Teachers can’t teach a program until they are proficient in the program’s implementation. “Thank goodness Reading by Design is a 5-day training program,” Northcutt explains that students need interventions now and can’t wait for teachers to complete a 2-year certification. According to her, the teachers using Reading by Design love seeing how the students progress in their skills. The review lessons and embedded mastery checks mean the teachers can always see how the students are doing and can make adjustments along the way.


For the past two years, teachers have also been using the RBD app, and the district is exploring ways to leverage the app to support compliance and fidelity. It helps administrators to examine district and campus trends which is essential, Northcutt explains.


Northcutt, herself a parent of a student with dyslexia and dysgraphia appreciates how family-friendly the app is, too. “They can see the growth and skills.” Parents can view the scope and sequence, the overview of the program, what students are studying, and progress reports which enhances parental engagement.

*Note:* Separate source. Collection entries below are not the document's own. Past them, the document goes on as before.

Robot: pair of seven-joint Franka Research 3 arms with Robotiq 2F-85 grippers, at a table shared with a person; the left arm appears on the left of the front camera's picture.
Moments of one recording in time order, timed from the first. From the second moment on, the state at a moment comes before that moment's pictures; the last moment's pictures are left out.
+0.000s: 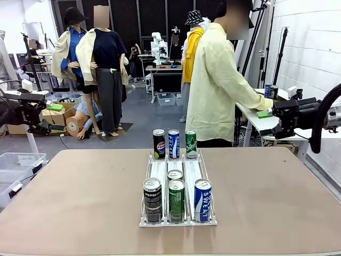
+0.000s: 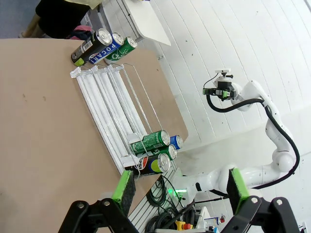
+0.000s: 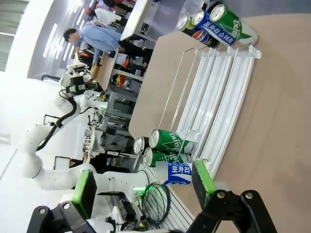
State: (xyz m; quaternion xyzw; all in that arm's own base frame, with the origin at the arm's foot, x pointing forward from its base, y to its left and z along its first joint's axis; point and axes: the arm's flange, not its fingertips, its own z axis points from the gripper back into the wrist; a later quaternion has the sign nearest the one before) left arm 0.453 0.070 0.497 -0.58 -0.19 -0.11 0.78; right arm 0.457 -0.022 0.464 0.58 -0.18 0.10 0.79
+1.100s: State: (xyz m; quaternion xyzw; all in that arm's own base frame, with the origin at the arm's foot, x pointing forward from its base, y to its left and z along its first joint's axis) left arm 0.453 0.070 0.497 -0.58 -0.19 -0.11 0.78; right arm 0.458 -0.022 0.460 0.58 -0.18 0.10 0.79
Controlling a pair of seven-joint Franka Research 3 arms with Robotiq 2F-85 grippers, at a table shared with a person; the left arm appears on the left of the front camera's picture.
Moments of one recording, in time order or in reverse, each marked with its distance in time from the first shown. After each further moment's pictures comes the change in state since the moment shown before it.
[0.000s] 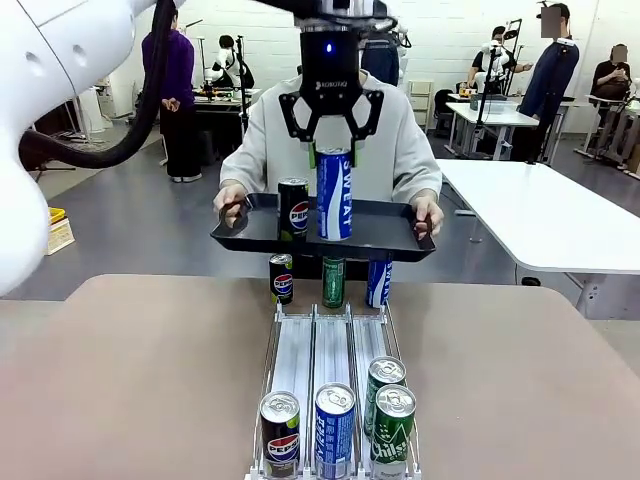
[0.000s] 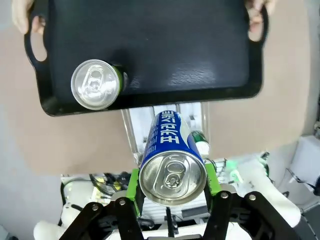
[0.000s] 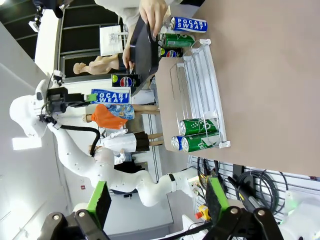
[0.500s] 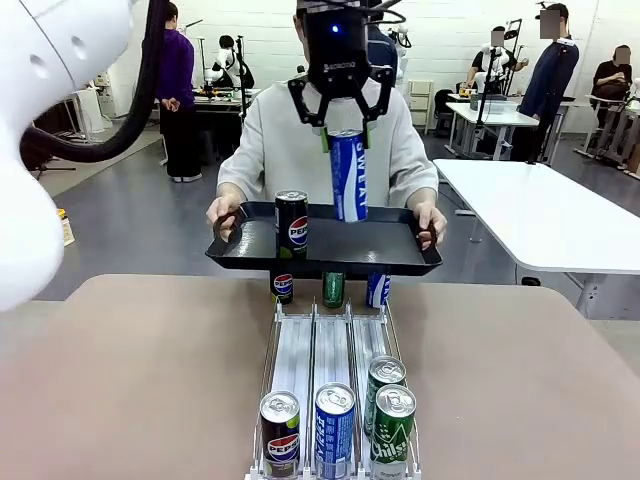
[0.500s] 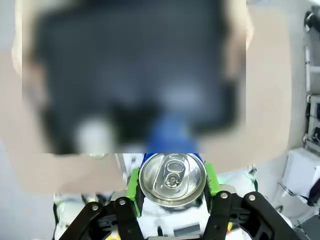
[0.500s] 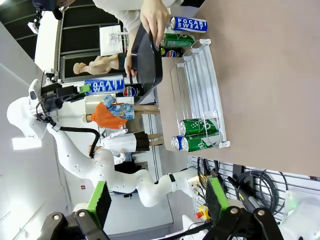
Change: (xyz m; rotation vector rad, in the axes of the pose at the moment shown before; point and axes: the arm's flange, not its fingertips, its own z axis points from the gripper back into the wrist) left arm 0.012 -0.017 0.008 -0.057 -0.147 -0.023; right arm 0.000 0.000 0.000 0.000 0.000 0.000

“It’s really been a partnership with Region 4 as we’ve adopted the program. They’ve been great about supporting us. Each district has unique challenges based on different needs, and Jan [Cook] is always willing to customize with us. That support is essential. I can’t imagine moving to another program without that support. We can call her for any training needs, even if it’s a custom session. Jan has helped me so much.”

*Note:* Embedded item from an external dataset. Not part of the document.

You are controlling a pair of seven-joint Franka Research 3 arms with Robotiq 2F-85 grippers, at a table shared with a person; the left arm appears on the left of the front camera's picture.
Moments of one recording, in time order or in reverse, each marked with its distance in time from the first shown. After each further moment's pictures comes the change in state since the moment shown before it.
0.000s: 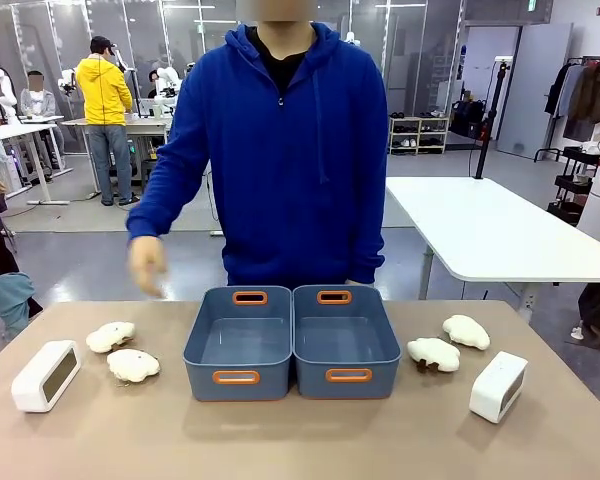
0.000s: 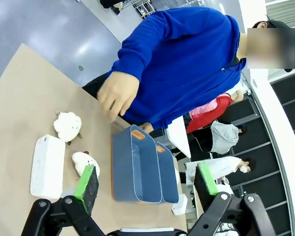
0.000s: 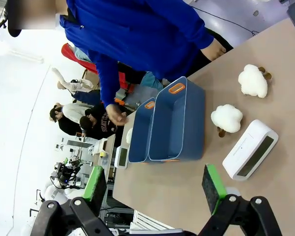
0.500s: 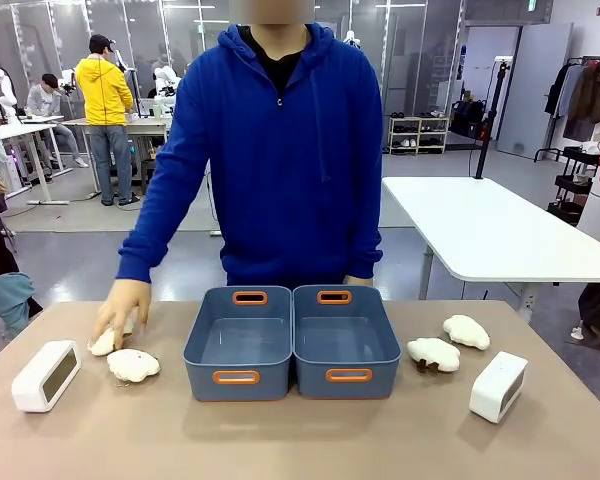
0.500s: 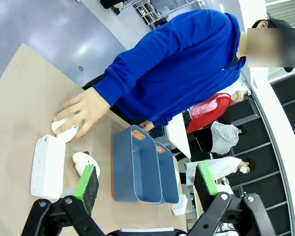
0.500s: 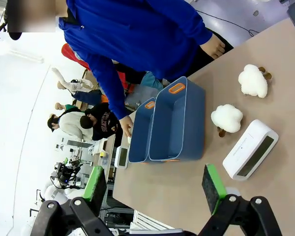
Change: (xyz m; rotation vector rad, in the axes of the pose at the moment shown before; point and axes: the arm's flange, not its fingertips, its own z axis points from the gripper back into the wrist) left arm 0.000 0.000 0.001 0.001 -0.002 0.001; right arm 0.000 0.000 0.000 0.000 0.000 0.000
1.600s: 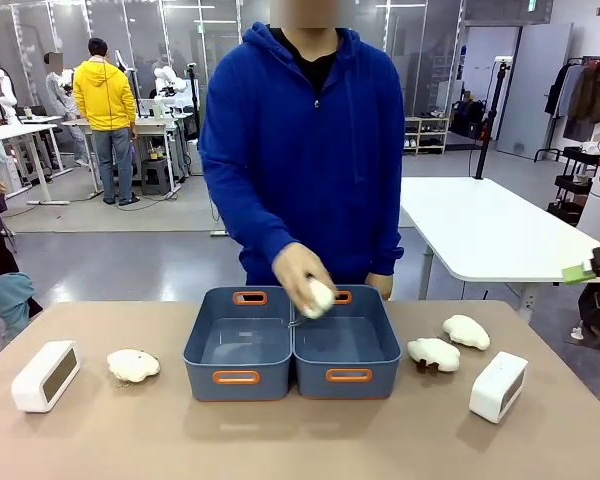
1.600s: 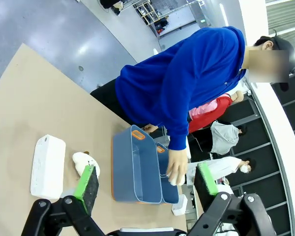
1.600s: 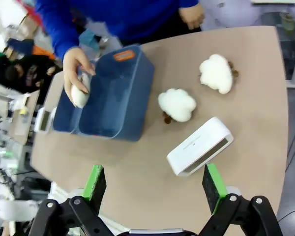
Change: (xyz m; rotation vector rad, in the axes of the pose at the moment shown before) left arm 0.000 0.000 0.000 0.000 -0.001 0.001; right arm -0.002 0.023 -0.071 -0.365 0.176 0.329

And what about Northcutt’s son? She volunteered him when the district decided to pilot RBD because she felt the program was tailored to his needs. RBD provided ways for his teacher to keep in contact and worked on his fluency skills. Now, in eighth grade, he is reading on grade level. “He did not think that he wanted to go to college, and this year, he’s really started talking about college and his plans. That’s been great to see his skill growth but also his confidence grow, and that’s what I can say about Reading by Design as a parent. “I appreciate Jan, not only for my district, but for my son. He’s better because of you, so thank you.”